> **EXERCISE DIRECTIONS**
Copy the listing below exactly, but skip the pictures.
[Start of Attachment]
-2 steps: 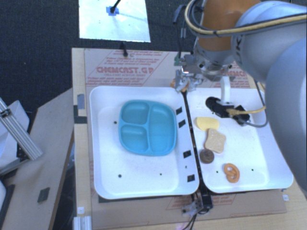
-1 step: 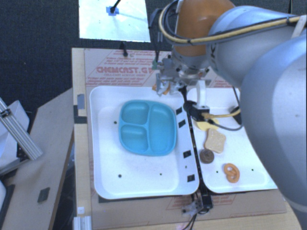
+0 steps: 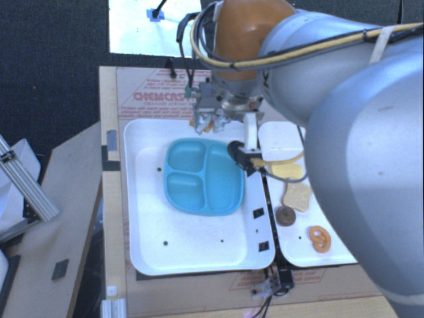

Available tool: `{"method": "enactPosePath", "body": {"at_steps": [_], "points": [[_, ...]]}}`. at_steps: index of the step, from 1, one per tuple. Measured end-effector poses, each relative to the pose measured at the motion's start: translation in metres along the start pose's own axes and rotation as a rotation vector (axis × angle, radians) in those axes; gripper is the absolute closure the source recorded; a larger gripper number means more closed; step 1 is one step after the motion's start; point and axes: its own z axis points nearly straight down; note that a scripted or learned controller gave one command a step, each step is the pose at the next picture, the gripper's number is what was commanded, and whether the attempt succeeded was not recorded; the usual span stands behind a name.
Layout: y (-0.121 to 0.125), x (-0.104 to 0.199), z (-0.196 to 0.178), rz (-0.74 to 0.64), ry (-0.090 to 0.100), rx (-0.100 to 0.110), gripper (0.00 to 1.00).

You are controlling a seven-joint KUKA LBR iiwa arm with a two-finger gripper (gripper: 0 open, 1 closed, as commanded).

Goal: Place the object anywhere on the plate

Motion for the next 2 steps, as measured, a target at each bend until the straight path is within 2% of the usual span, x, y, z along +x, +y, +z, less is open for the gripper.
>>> {"method": "enactPosePath", "body": {"at_steps": [1, 2], "points": [[-0.0030, 0.0343, 0.0031, 0.001, 0.000, 0.000, 1.00], [-0.0026, 0.0322, 0.0030, 0.004, -0.001, 0.000, 0.00]]}}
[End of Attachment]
> **RESULT**
-2 steps: 
-1 step: 
+0 steps: 

Available tool: `{"method": "enactPosePath", "body": {"at_steps": [_], "points": [[_, ...]]}}`. at_steps: index of the step, from 1, one per tuple. Measured end-effector poses, each relative to the pose measured at the motion's start: translation in metres along the start pose's own axes and rotation as a rotation vector (axis × angle, radians) in those axes; gripper is the absolute closure the source recorded; a larger gripper number means more closed; step 1 is one step after the motion's start; point and axes: its own z axis points nearly straight down; note that a scripted or learned controller gave one command a step, each step is the pose at the next picture, the gripper's number is what was commanded, and whether the attempt succeeded was not recorded; the usual span stands behind a name.
Layout: y (-0.121 to 0.125), x (-0.104 to 0.199), z (-0.196 to 0.178), rz (-0.74 to 0.64), ry (-0.090 to 0.100), rx (-0.100 to 0.110), gripper (0.00 to 1.00).

You are controlling a seven-joint KUKA LBR iiwa arm with a two-finger gripper (gripper: 0 open, 1 closed, as commanded).

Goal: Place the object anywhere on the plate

Motion for the next 2 steps, as measured, a target at each bend until the straight path is within 2% of the usual span, x, y, z along +x, +y, +z, less is open for the gripper.
>>> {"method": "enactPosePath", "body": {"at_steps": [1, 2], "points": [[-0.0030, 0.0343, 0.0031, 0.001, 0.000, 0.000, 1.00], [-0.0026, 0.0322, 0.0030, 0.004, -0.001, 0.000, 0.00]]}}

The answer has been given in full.